▶ **WHAT NEEDS TO BE DONE**
An exact copy of the entries below is required, with all pictures removed.
==*==
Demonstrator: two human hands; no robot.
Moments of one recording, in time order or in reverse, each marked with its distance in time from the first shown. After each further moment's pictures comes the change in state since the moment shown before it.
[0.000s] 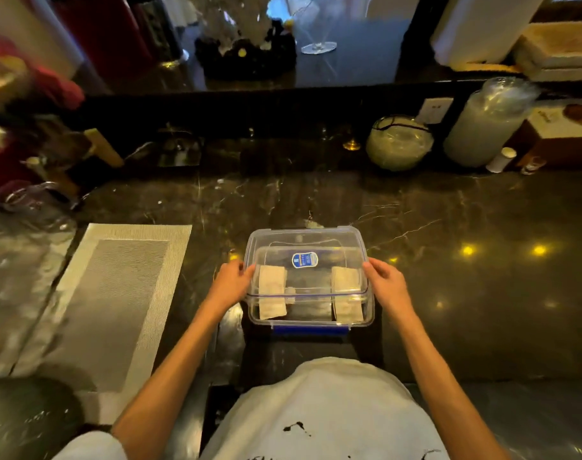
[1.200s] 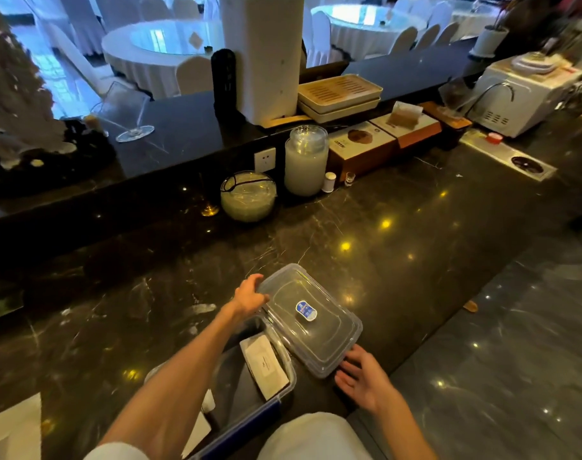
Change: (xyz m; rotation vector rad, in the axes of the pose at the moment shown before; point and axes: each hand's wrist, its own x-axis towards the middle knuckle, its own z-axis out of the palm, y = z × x) left_hand 0.090 0.203 0.149 0.050 -0.602 0.356; right_hand -0.054 0.087 -0.071 0.978 0.364 0.668
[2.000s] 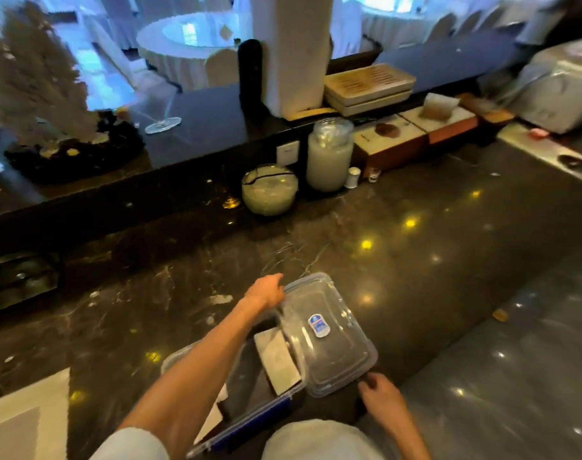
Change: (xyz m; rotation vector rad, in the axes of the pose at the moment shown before) left_hand -0.003 0.016 0.003 0.593 -0.007 0.041; right_hand -0.007 0.027 -0.023 -1.139 0.209 -0.275
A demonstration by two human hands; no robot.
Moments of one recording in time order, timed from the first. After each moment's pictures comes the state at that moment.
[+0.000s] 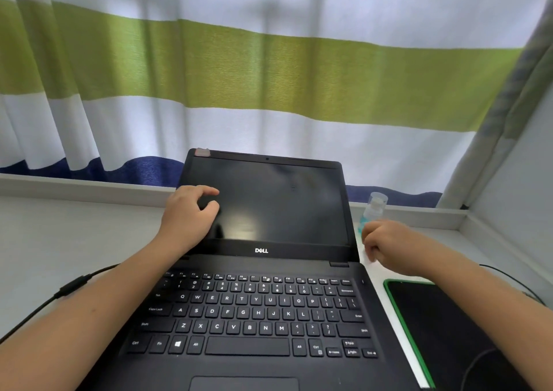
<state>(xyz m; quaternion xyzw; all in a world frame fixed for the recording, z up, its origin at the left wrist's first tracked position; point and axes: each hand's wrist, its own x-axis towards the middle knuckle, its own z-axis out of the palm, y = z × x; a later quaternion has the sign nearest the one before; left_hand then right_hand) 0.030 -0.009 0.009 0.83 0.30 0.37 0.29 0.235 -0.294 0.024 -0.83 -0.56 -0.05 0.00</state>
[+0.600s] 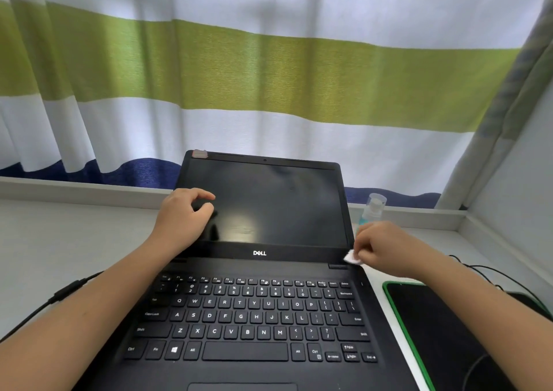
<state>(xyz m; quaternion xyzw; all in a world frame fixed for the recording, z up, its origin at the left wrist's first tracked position) 0.032 0.002 0.006 0.83 0.30 0.36 0.29 0.224 -0.284 0.027 -0.85 -0.53 -0.03 0.05</state>
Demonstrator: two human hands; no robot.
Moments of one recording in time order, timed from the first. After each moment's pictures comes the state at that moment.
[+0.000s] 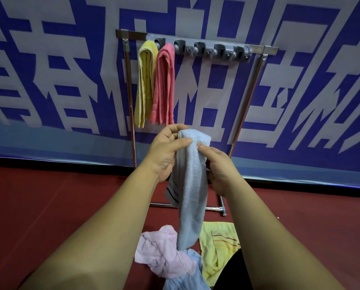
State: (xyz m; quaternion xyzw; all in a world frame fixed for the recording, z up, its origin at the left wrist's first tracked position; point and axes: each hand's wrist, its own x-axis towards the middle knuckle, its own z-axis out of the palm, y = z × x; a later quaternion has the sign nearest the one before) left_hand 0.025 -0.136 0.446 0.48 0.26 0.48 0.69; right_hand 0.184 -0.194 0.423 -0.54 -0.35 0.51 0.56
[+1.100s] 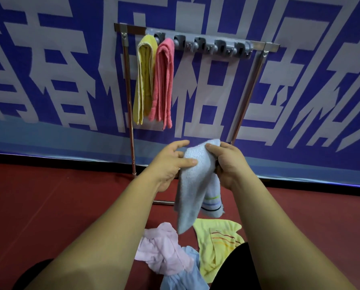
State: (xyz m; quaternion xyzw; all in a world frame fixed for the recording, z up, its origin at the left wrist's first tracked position) left_hand 0.029 -0.143 0.412 0.52 0.35 0.36 0.70; right_hand 0.200 -0.196 0.438 -0.57 -0.30 0.47 0.60
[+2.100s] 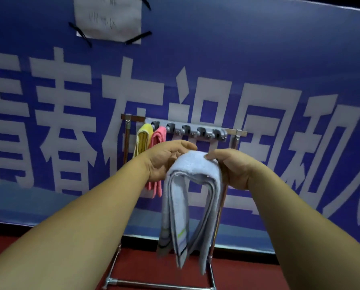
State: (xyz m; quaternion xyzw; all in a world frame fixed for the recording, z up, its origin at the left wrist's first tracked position) left_hand 0.029 -0.097 0.629 0.61 0.21 0.29 0.71; right_hand 0.239 -0.199 0.654 -0.58 -0.48 0.47 0.46
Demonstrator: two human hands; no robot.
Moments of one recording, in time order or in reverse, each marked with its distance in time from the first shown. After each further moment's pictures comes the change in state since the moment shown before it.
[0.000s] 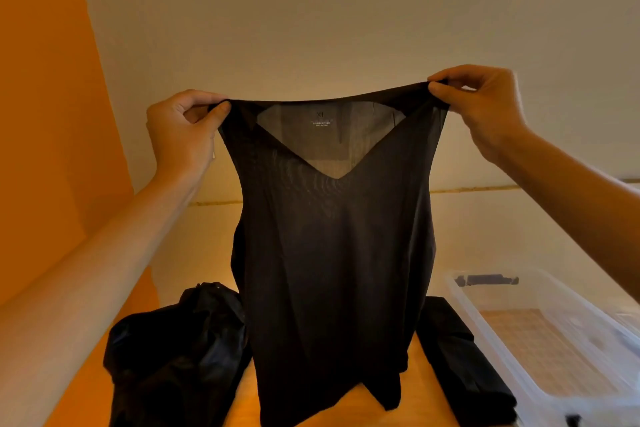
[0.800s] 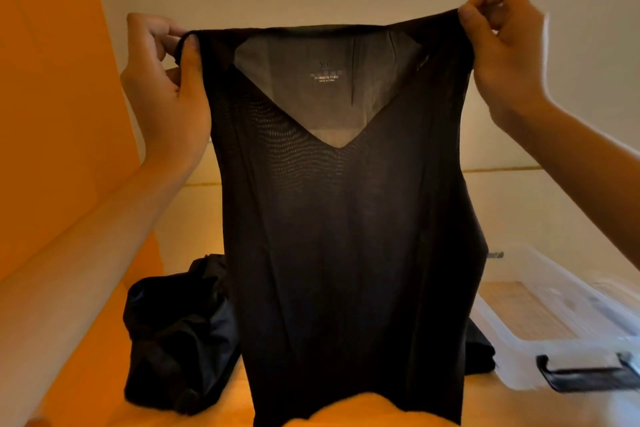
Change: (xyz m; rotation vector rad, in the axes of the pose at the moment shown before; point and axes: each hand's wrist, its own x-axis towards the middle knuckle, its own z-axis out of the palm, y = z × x) left_hand -0.049 0.078 -0.039 0.056 0.184 0.481; right_hand -0.049 -0.091 -0.016 -0.066 0.187 -0.305
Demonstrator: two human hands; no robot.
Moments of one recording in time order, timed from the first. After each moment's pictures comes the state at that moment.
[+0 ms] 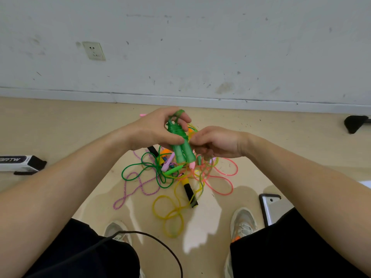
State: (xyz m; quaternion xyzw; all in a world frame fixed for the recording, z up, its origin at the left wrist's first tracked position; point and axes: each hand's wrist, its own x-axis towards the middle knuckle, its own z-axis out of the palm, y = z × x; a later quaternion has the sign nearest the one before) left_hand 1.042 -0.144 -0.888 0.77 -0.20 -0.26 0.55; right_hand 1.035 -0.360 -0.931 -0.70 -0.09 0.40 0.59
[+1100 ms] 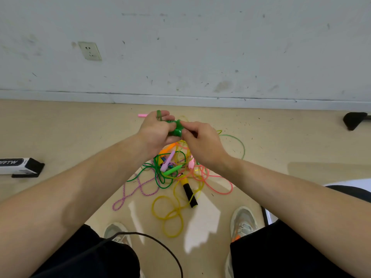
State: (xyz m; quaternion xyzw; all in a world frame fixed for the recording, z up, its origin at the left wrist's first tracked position) left_hand 1.052 -0.181 -0.921 0.62 0.13 -0.13 0.76; right_hand 1.003 -0.313 -0.931 -0.86 -0.06 -0.04 0.51
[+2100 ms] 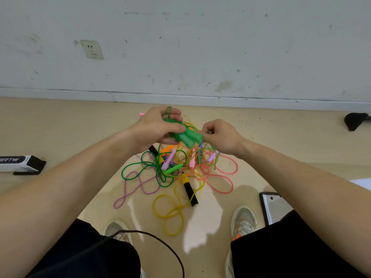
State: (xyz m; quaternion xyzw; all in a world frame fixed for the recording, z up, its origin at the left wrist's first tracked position) left_hand 1.044 -0.158 -0.900 0.73 -0.01 -0.21 0.65; right_hand 1.030 -0.363 -0.936 -0.91 -0.05 0.08 0.41
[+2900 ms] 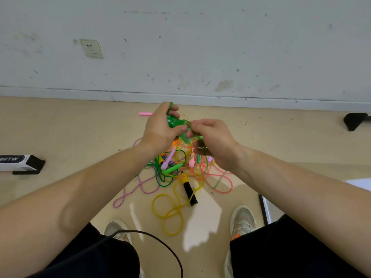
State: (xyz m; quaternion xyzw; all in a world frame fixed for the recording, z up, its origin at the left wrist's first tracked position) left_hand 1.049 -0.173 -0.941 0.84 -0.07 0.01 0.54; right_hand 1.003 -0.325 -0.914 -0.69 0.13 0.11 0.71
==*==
▶ **SOLUTION FOR THIS EXERCISE**
Demonstrator: two human hands; no robot.
Moments of one recording, in time order or in reverse, each marked with its distance in time from the first shown. After each further moment's pictures comes the change in state since the moment shown before it.
[0.000s] 
[1.200s] 
Change: (xyz m; rotation vector rad, in the axes of the pose at the moment shown before; point and axes: each hand's wrist, its own x-axis towards the middle knuckle, its own z-axis out of the palm, y = z × x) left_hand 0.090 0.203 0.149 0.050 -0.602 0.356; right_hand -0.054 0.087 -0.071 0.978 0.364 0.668
[2.000s] 
Change: (xyz m; rotation vector rad, in the axes of the pose at the moment shown before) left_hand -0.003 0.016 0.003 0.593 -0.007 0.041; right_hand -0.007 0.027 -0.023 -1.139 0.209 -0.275
A demonstration by two human hands; no robot.
Moments of one recording in time order, timed from the first. After each moment's pictures comes the state at that moment.
[+0.000s] 
<state>(xyz m; quaternion xyzw; all in a world frame fixed for the recording, z up, its origin at the left wrist's first tracked position; point and axes: each hand's wrist, its own x-axis towards the middle knuckle, its own z-axis out of the palm, y = z × x; a later quaternion has the sign nearest the one before; left_hand then right_hand) 0.030 -0.009 0.009 0.83 0.30 0.37 0.29 0.235 -0.294 0.024 -0.83 -0.56 -0.05 0.00</state>
[+0.600s] 
<state>(xyz m; quaternion xyzw; all in a world frame fixed for the recording, z up, its origin at the left wrist's first tracked position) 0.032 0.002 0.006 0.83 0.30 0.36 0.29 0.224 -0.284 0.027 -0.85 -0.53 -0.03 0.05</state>
Demonstrator: two human hands; no robot.
Moments of one recording in time order, timed from the first. After each moment's pictures comes the state at that moment.
[+0.000s] 
State: (xyz m; quaternion xyzw; all in a world frame fixed for the recording, z up, its origin at the left wrist's first tracked position; point and axes: each hand's wrist, its own x-axis towards the middle knuckle, its own z-axis out of the palm, y = z × x; a later quaternion has the sign nearest the one before) left_hand 0.025 -0.136 0.446 0.48 0.26 0.48 0.69; right_hand 0.184 -0.194 0.423 -0.54 -0.35 0.51 0.56
[+1.100s] 
State: (xyz m; quaternion xyzw; all in a world frame fixed for the recording, z up, its origin at the left wrist's first tracked position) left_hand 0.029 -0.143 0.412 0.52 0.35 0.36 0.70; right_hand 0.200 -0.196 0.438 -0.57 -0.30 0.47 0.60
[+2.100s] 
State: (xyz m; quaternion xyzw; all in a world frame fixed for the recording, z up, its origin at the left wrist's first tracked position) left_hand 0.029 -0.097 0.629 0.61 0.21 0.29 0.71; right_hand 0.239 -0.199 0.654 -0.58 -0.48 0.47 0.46
Demonstrator: two human hands; no robot.
Moments of one recording, in time order or in reverse, each marked with its distance in time from the first shown. After each further moment's pictures comes the change in state since the moment shown before it.
[0.000s] 
[0.800s] 
Change: (xyz m; rotation vector rad, in the axes of the pose at the moment shown before; point and axes: each hand's wrist, its own x-axis towards the middle knuckle, its own z-axis out of the palm, y = z × x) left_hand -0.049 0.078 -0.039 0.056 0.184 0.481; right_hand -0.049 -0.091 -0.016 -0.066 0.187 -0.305
Demonstrator: two human hands; no robot.
Moments of one recording in time order, timed from the first. After each moment's pictures comes the state at that moment.
[+0 ms] 
State: (xyz m; quaternion xyzw; all in a world frame fixed for the recording, z up, its origin at the left wrist's first tracked position; point and axes: each hand's wrist, its own x-axis towards the middle knuckle, its own z-axis out of the palm, y = z × x; a later quaternion has the sign nearest the one before) left_hand 1.042 -0.144 -0.888 0.77 -0.20 -0.26 0.55; right_hand 1.035 -0.360 -0.931 -0.70 -0.09 0.40 0.59
[+1100 ms] 
State: (xyz m; quaternion xyzw; all in a world frame fixed for the recording, z up, its origin at the left wrist's first tracked position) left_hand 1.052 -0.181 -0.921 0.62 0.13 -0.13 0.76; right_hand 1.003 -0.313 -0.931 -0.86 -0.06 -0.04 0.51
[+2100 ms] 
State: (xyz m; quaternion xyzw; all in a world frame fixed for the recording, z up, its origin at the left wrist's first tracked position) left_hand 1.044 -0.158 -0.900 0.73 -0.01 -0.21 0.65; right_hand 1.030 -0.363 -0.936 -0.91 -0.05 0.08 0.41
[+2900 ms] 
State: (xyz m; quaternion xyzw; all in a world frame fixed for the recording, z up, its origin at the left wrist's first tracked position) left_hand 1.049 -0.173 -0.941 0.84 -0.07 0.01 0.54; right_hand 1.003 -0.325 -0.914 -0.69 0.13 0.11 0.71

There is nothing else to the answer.